"Io, barbiere di Montanelli Lui mi insegnò ad ascoltare"

Il libro «Le mani tra i capelli» di Vincenzo Russo pieno di aneddoti: «Mi regalò una macchina da scrivere gialla»

"Io, barbiere di Montanelli Lui mi insegnò ad ascoltare"

I fratellini Moratti seduti sul seggiolone a forma di cavallo del negozio di corso Vittorio Emanuele, Indro Montanelli impettito sulla sua poltrona nello studio di via Gaetano Negri numero 4, Giovanni Spadolini nel negozio di Santa Maria Segreta.

Cosa hanno in comune questi personaggi? Una mantella bianca da barbiere legata intorno al collo, e i loro capelli caddero sotto le forbici di Vincenzo Russo, Figaro di qualità mondiale, avendo vinto il campionato del mondo per l'acconciatura maschile, che dagli anni '60 si è preso cura della forma di molte teste importanti di Milano, arrivando da Cerignola in Puglia.

«Quando avevo il negozio in via Gaetano Negri 10, al piano terra, Indro Montanelli non veniva mai, voleva che fossi io ad andare da lui. Erano gli anni difficili delle contestazioni politiche e temeva che potessimo essere in pericolo. Invece, quando aprii in Santa Maria Segreta, al primo piano, arrivava ogni settimana e si faceva fare le mani, i piedi e altre applicazioni di estetica e di relax». Forse i giornalisti, sia quelli del Giornale che quelli del Corriere della Sera, sono stati i più affezionati clienti di Vincenzo Russo, che è uscito con un libro, «Le mani tra i capelli. E un taglio scolpito a rasoio per la vittoria mondiale» (Ed. Insieme), un'edizione con racconti, brevi aneddoti e molte fotografie. Scrive Vincenzo Russo: «Conoscevo il Figaro Liso di fama. L'8 gennaio 1958 iniziai la mia esperienza nel più bel salone di parrucchiere al mondo. Eravamo in venti lavoranti: quattro manicure, un pedicure, un lustrascarpe e il nostro massaggiatore Doria, che annoverava tra i suoi clienti il pugile Duilio Loi, Scortichini e tanti altri. Tra i clienti si alternavano Leopoldo Pirelli, Angelo Moratti, Allodi, Giorgio Falk, Angelo Vicari, l'allora prefetto di Milano».

Sono 173 pagine con immagini di molte attestazioni, compreso l'Ambrogino d'Oro. «Ho un rammarico - dice Russo -. Per molto tempo Paolo Granzotto cercò di convincermi a scrivere un volume di ricordi. Non mi decidevo mai. Mi spiace che il libro sia uscito adesso che lui non c'è più. Dei giornalisti ho ricordi molto interessati, vivi, soprattutto di Montanelli. Conservo sempre due doni che mi fece: una macchina da scrivere gialla e un suo bastone da passeggio». Un tempo teneva in una valigia tutti gli articoli che gli avevano dedicato, ma una mareggiata in Puglia, sua terra d'origine, glieli ha portati via, lasciandogli un grande vuoto. Tutta la vita di via Negri è finita in fondo al mare, come i relitti esistiti un tempo, quando la vita di tanta gente andava a gonfie vele, e ora riposano insieme alle persone che se ne sono andate.

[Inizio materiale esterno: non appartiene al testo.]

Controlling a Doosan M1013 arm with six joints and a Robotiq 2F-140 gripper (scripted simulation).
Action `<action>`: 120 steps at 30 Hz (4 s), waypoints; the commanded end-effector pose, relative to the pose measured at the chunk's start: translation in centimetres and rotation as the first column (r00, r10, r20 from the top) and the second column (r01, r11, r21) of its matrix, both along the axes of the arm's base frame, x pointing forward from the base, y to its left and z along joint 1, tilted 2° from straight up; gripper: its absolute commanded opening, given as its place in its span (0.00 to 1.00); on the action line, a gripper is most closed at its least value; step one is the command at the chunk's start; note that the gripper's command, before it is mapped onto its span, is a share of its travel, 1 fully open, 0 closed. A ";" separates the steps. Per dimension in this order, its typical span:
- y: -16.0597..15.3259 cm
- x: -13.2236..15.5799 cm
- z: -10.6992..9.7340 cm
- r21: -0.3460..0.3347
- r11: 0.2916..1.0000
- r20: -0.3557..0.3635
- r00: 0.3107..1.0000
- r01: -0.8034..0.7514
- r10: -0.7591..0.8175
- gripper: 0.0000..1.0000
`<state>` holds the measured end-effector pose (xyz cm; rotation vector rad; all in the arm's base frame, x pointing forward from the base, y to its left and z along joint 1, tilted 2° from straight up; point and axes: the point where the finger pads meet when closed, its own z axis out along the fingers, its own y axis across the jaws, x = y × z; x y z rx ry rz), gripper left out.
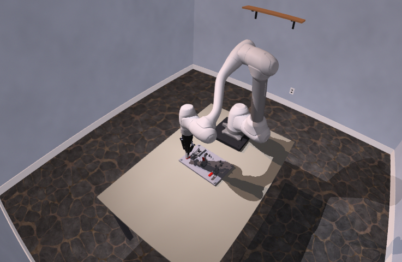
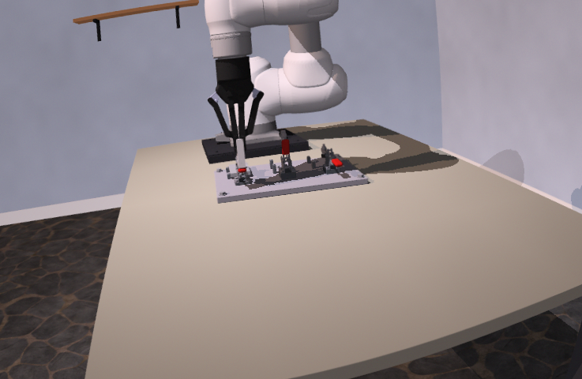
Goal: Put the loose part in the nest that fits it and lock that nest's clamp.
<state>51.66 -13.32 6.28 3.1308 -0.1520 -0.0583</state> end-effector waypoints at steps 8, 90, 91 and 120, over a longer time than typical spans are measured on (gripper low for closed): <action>0.1 0.1 -0.2 0.003 1.000 0.003 1.000 0.006 -0.006 0.10; 0.1 0.0 -1.0 0.003 1.000 0.003 1.000 0.006 -0.006 0.10; 0.1 0.0 -1.0 0.003 1.000 0.003 1.000 0.006 -0.006 0.10; 0.1 0.0 -1.4 0.003 1.000 0.003 1.000 0.006 -0.006 0.10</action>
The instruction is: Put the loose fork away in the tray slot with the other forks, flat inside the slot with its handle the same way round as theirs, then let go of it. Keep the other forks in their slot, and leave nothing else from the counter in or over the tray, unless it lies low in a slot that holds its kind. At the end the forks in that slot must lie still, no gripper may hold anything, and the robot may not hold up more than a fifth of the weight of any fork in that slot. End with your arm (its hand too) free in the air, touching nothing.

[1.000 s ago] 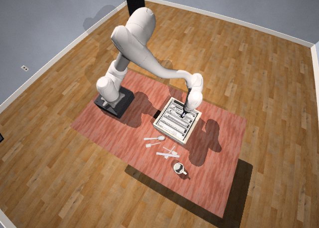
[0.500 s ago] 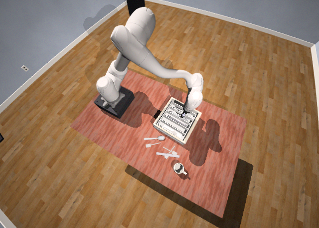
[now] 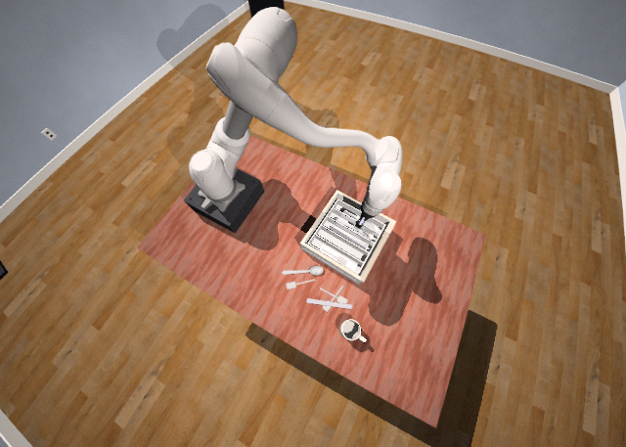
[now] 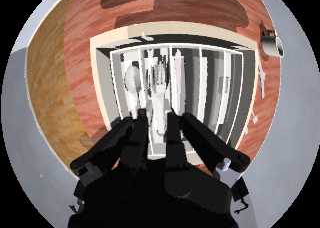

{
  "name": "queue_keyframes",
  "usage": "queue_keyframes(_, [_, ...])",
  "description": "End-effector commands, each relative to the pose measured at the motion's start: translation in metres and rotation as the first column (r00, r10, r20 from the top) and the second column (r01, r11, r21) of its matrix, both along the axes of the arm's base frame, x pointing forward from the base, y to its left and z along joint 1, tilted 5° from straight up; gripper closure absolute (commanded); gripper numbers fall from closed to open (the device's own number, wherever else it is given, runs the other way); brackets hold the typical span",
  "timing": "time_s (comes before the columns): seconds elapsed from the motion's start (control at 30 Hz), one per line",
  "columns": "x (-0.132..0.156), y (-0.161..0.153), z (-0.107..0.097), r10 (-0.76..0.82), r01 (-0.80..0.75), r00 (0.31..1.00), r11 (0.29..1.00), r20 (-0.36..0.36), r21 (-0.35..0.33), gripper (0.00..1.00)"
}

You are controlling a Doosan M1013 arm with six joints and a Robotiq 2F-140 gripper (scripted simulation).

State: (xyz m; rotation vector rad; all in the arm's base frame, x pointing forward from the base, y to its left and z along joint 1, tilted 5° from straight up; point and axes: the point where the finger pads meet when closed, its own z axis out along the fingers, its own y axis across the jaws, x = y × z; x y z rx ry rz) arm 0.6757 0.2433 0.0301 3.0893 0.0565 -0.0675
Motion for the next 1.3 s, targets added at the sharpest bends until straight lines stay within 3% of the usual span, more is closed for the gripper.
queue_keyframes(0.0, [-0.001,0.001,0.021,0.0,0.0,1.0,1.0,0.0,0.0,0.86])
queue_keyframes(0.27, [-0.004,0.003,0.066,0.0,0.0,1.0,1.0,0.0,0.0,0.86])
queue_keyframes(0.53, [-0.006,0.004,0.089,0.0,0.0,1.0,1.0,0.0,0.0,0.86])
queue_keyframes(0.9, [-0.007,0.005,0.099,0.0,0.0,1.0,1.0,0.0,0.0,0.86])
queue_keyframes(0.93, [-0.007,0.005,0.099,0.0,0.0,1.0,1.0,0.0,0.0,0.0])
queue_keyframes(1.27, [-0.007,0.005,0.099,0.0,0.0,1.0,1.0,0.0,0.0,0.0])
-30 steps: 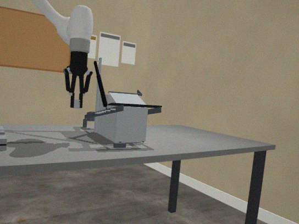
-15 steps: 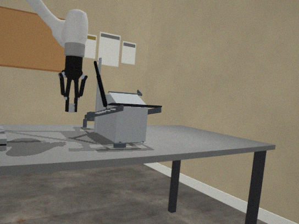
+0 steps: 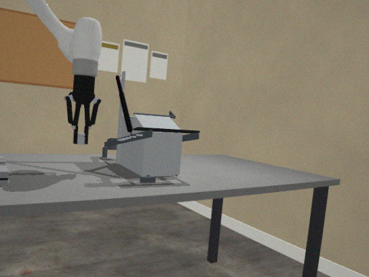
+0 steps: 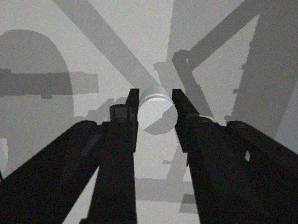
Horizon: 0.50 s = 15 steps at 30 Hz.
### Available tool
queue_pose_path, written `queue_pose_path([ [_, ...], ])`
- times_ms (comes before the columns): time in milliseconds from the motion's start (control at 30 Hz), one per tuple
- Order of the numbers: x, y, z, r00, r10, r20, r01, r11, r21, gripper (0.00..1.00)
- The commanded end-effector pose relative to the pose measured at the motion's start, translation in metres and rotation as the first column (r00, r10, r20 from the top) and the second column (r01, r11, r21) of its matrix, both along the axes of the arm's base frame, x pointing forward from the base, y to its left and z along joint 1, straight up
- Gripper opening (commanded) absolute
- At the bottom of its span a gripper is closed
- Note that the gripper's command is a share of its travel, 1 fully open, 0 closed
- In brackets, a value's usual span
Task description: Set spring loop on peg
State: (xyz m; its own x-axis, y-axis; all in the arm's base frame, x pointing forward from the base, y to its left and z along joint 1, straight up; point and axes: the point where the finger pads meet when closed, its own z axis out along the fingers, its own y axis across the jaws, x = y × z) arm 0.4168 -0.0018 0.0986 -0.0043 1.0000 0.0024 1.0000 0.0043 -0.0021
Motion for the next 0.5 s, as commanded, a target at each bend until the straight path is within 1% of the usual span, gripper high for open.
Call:
queue_pose_path([
  [0,0.0013,-0.0007,0.0014,1.000,0.000,0.001,0.000,1.000,0.000,0.25],
  [467,-0.0045,0.0047,-0.0052,1.000,0.000,0.001,0.000,1.000,0.005,0.25],
])
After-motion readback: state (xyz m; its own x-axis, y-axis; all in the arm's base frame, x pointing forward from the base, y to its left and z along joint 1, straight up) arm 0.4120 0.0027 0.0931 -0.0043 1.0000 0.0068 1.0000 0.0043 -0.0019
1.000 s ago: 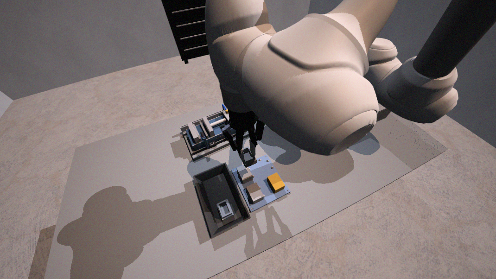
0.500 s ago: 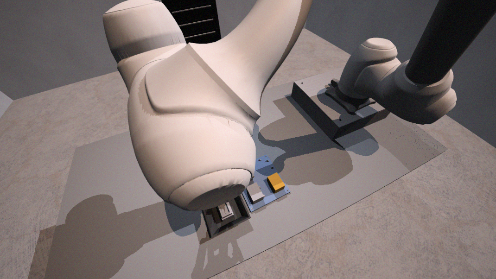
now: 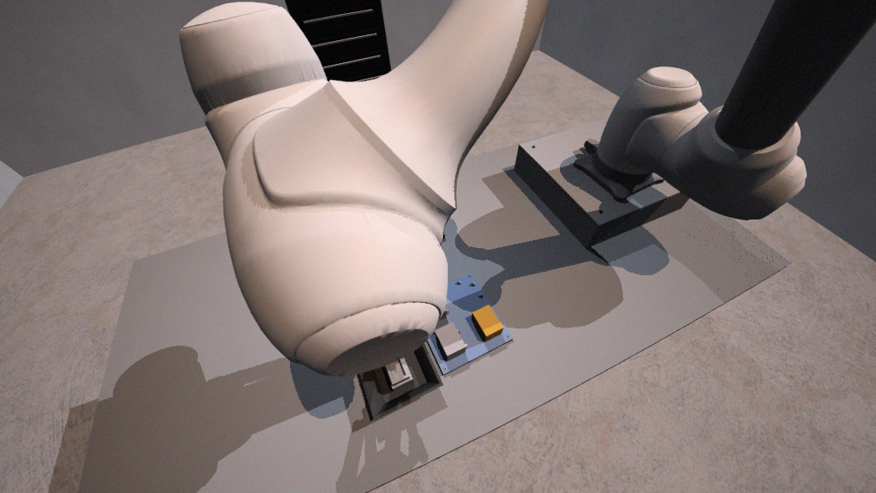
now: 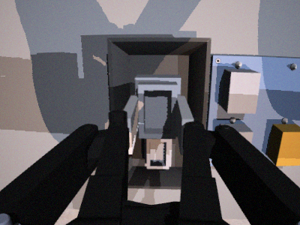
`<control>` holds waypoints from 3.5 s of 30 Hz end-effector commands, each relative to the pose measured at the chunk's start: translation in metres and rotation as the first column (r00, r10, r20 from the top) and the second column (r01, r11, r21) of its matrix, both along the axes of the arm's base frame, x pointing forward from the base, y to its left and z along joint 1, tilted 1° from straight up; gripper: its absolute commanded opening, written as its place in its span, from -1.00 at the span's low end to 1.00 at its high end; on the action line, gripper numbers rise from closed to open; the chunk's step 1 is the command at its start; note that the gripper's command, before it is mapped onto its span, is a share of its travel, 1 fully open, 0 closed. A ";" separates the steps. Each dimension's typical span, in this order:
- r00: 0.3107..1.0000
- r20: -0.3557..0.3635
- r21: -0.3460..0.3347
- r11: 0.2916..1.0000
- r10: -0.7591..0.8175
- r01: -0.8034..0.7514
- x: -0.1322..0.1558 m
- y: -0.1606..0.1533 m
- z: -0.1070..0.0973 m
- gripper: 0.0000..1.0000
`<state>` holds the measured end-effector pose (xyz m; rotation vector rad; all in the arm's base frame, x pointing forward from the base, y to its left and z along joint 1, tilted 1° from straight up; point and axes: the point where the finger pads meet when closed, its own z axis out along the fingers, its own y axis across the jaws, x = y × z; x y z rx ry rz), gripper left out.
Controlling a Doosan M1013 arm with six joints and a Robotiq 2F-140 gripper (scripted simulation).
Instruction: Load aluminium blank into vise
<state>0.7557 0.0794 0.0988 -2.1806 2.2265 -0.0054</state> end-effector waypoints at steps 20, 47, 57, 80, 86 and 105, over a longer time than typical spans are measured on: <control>1.000 0.000 0.000 1.000 0.000 0.000 0.000 0.000 0.000 -1.00; 1.000 0.000 0.000 1.000 0.000 0.000 0.000 0.000 -0.015 -1.00; 1.000 0.000 0.000 1.000 0.000 0.000 0.001 0.001 -0.032 -1.00; 1.000 0.000 0.000 1.000 0.000 0.000 0.002 0.001 -0.070 -1.00; 1.000 0.000 0.000 1.000 0.000 0.000 0.002 0.001 -0.080 -1.00; 1.000 0.000 0.000 1.000 0.000 0.000 0.002 0.002 -0.097 -1.00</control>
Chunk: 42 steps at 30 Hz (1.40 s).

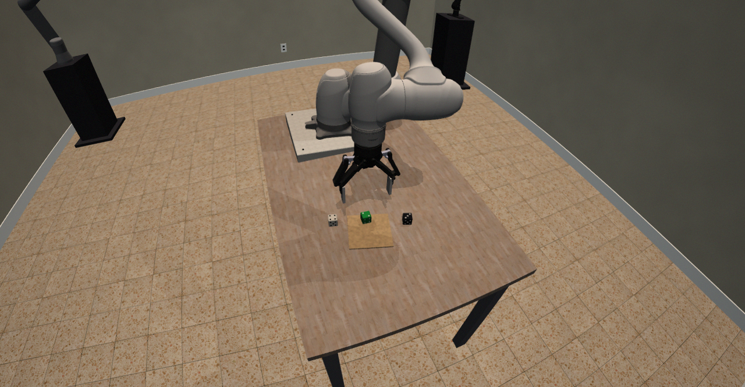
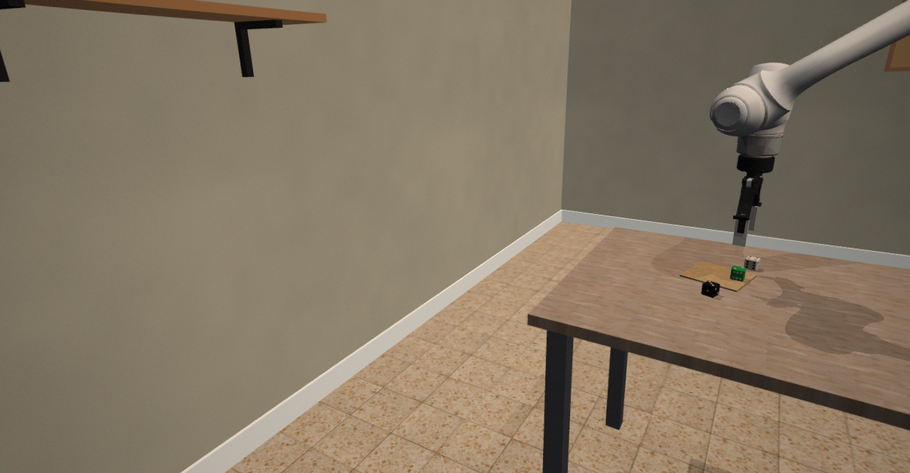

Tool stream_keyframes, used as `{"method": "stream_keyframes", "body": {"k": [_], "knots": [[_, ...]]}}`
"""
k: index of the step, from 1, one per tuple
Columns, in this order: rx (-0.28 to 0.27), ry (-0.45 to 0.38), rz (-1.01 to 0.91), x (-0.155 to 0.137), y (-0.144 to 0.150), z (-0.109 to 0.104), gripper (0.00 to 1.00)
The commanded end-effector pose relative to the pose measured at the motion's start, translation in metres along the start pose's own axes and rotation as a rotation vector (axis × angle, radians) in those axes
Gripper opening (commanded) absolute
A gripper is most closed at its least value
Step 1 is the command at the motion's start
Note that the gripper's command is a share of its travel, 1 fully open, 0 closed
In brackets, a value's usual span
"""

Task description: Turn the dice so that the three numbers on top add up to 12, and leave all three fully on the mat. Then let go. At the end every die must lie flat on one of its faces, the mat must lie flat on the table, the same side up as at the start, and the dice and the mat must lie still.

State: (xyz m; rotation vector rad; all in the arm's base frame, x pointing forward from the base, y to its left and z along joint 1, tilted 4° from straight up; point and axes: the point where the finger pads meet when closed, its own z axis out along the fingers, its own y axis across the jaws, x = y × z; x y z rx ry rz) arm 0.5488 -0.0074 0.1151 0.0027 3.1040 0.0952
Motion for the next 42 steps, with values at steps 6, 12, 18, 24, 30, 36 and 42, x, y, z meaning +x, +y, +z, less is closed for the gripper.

«Montanelli parlava molto poco. Un giorno incontrò mio padre, che faceva il contadino. Gli prese le mani, forti, nodose, piene di calli, e disse che quelle erano mani che avevano lavorato, non le nostre. Quando gli tagliavo i capelli mi diceva: cerca sempre di parlare il meno possibile. Ascolta, e poi quando hai ascoltato, conta fino a tre e continua a fare silenzio, perché chi parla non impara, impara solo chi ascolta. Mi ricordo che Spadolini andava a trovarlo il sabato pomeriggio. Una volta Spadolini mi chiese di candidarmi ma gli risposi negativamente.

Non ho mai pensato di fare politica, ho sempre amato il mio mestiere e adesso che ho ottant'anni, non avendo più un negozio mio, passo il tempo in quello di mio figlio Raffaele, in via Meda, perché l'aria del negozio continua ad essere il mio profumo preferito».